Per a press release from the senator’s office, Casey’s plan also calls for a ban on military-style weapons, limits on clips and magazine sizes, universal background checks, and a restriction on those on the terrorist watch list from buying firearms.

“Crimes targeting people for what they look like, how they worship or where they come from deprive victims of their basic rights as human beings and as citizens of the United States,” the release states. “We must keep guns away from extremists who seek to poison our communities with fear and hate.”

So far, Casey’s proposed legislation has received support from fellow Democratic Senators Chris Murphy, Richard Blumenthal, Barbara Boxer, Kirsten Gillibrand and Senator Tammy Baldwin, CBS News reports. Casey spokesman John Rizzo said the Pennsylvania senator is working to bargain with the Republican-controlled Congress to get the billed passed.

Casey’s suggested legislation couldn’t have come at a better time, as the occurrence of hate crimes has spiked in recent years. A news release from the senator’s office cites hate crime statistics from the Southern Poverty Law Center, which states that “892 hate groups are currently operating in the United States, up 14 percent since 2014 and almost 33 percent since 2000.”

The SPLC’s findings also points out that African-Americans are disproportionately targeted, as there are nearly 190 Ku Klux Klan chapters actively operating across the U.S. The infamous hate group, organized in 1865, has a long history of terrorizing Black Americans with violence.

Friday marks the one-year anniversary of the horrific hate crime that occurred at Mother Emanuel A.M.E Church in Charleston, South Carolina. Professed white supremacist Dylan Roof shot and killed nine Black parishioners attending Bible study on the evening of June 17, 2015.

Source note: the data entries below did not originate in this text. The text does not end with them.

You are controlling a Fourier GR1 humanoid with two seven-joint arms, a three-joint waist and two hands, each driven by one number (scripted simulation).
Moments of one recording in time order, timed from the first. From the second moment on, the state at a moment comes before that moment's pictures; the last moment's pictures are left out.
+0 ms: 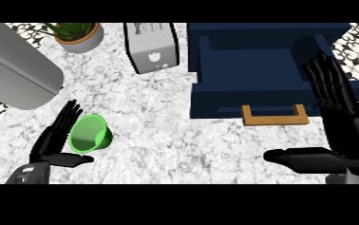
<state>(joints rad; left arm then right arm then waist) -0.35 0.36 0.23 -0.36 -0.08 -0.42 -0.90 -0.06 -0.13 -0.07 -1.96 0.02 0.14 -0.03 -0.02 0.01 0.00</state>
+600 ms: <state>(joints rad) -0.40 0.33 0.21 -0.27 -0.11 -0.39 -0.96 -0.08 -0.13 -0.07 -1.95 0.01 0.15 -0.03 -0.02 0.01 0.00</state>
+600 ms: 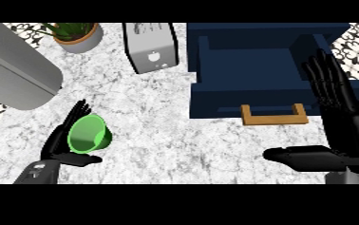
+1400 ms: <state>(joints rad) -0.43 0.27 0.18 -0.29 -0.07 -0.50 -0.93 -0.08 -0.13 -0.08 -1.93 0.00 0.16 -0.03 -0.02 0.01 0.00</state>
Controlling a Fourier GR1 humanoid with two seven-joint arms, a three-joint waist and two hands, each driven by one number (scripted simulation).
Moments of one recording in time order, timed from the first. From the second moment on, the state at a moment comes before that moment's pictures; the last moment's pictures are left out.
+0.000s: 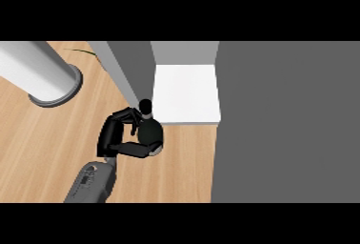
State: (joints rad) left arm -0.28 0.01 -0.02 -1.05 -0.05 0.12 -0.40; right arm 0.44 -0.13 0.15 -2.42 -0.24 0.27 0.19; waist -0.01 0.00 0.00
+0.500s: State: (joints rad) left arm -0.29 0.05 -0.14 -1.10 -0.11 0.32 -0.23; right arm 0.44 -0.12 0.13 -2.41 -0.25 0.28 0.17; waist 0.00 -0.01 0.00
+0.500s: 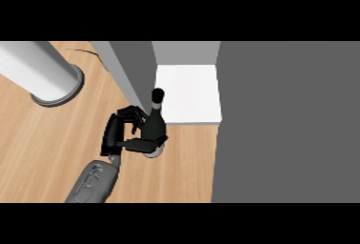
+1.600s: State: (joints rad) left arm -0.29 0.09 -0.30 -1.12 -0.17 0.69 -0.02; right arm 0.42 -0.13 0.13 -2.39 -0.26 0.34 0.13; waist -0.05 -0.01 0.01
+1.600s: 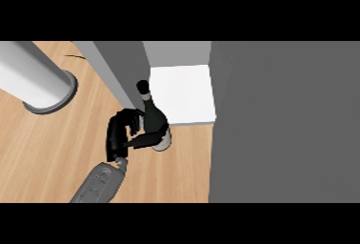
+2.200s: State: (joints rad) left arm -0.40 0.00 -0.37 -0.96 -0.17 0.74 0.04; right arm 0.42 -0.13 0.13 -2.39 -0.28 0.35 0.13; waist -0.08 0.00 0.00
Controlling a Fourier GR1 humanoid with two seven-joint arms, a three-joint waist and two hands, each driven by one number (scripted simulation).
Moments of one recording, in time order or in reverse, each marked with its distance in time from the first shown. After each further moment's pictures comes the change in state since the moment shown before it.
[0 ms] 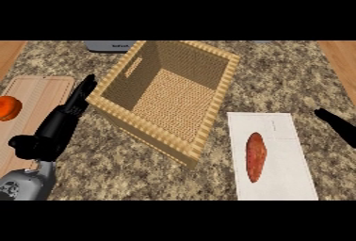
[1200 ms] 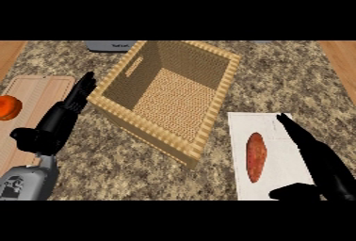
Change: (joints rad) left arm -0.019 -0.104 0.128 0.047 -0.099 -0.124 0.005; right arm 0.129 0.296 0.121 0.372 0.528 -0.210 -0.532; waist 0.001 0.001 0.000
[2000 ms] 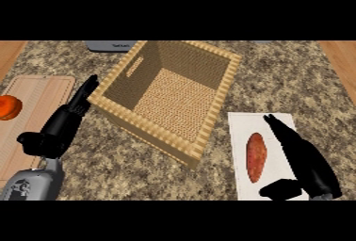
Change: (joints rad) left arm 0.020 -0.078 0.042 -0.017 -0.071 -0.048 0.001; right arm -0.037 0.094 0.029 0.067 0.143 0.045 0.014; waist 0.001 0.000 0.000
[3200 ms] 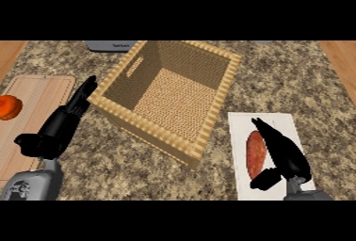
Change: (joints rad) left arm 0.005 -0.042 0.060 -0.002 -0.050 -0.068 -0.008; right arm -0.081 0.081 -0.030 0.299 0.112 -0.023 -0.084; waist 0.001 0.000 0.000
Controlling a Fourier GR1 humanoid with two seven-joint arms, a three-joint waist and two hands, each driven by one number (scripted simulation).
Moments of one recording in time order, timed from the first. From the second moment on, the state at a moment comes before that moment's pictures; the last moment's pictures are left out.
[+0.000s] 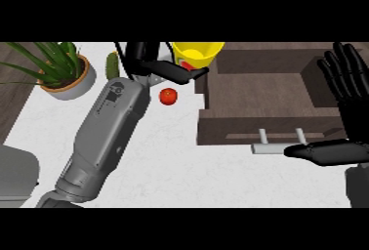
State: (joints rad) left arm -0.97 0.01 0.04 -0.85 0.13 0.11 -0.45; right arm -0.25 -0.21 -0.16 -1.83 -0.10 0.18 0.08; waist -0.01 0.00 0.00
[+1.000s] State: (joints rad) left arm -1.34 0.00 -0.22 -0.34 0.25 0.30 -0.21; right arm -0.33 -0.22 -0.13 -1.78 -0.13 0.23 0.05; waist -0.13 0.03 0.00
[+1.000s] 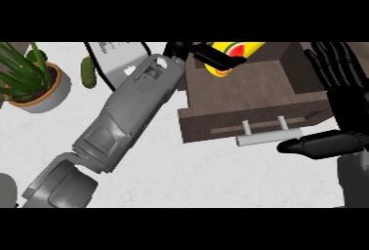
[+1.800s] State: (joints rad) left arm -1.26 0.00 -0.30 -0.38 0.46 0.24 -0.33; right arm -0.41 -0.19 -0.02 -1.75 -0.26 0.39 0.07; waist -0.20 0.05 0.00
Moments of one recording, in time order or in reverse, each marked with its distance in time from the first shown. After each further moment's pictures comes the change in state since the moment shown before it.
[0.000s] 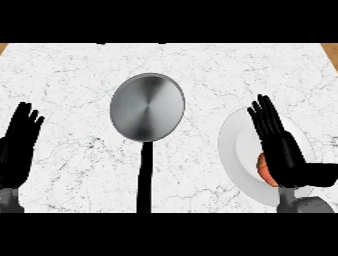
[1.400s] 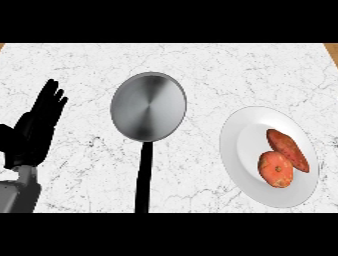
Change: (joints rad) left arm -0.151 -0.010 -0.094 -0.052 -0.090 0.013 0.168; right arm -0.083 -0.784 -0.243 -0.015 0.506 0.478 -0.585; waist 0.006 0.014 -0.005
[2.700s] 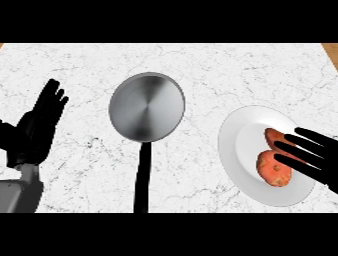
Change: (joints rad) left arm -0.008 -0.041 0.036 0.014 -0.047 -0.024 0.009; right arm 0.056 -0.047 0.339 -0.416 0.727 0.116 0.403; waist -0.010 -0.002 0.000
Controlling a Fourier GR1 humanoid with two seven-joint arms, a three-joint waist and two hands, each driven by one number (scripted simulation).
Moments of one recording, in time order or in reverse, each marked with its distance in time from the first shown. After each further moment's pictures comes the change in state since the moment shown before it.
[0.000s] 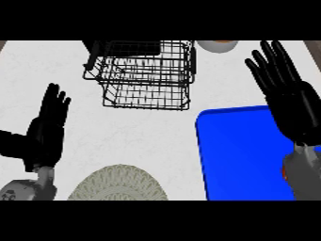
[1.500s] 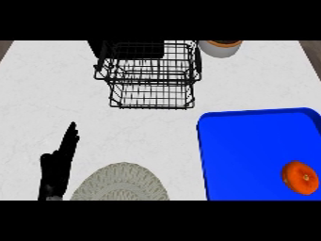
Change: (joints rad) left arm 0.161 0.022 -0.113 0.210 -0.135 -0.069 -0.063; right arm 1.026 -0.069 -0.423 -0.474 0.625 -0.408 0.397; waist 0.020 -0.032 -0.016
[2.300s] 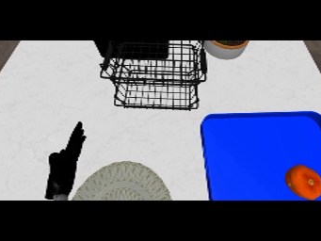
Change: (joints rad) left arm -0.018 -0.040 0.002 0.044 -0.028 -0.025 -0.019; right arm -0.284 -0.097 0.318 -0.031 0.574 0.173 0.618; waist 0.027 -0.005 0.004
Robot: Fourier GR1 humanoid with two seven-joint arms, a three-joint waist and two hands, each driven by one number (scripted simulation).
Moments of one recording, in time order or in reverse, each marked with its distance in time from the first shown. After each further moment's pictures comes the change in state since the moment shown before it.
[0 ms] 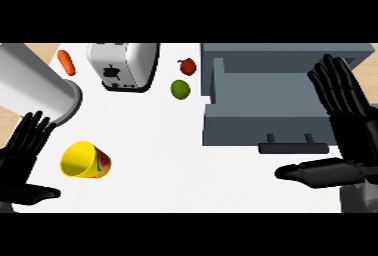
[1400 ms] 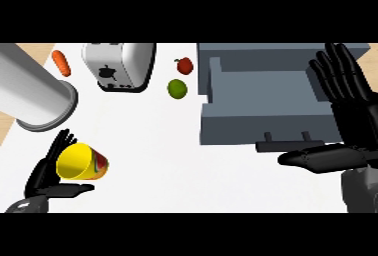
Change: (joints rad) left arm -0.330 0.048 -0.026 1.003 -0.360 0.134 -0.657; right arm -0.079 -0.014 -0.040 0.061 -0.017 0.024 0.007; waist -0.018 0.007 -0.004
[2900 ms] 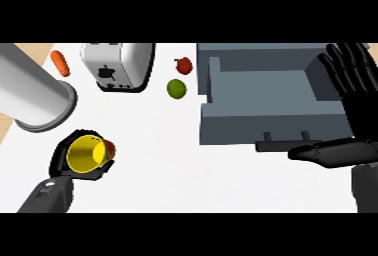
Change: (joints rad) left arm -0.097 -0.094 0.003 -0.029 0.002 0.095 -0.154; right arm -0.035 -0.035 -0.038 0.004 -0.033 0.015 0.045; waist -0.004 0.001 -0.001
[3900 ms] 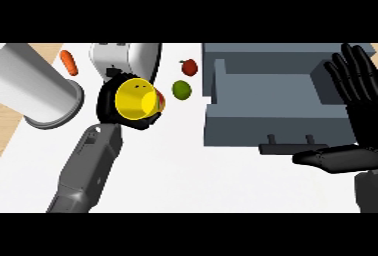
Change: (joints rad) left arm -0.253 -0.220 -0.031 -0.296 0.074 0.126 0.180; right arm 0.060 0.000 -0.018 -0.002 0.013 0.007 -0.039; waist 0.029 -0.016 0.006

In addition to the increased prevalence of hate groups, the percentage of hate crimes involving violence jumped from 78 percent in 2004 to 90 percent in 2012, according to the National Crime Victimization Survey.

Though Casey admits his proposed bill might not have stopped the massacre in Orlando, his Hate Crimes Prevention Act could be a step in the right direction to prevent future hate crimes and gun violence in America.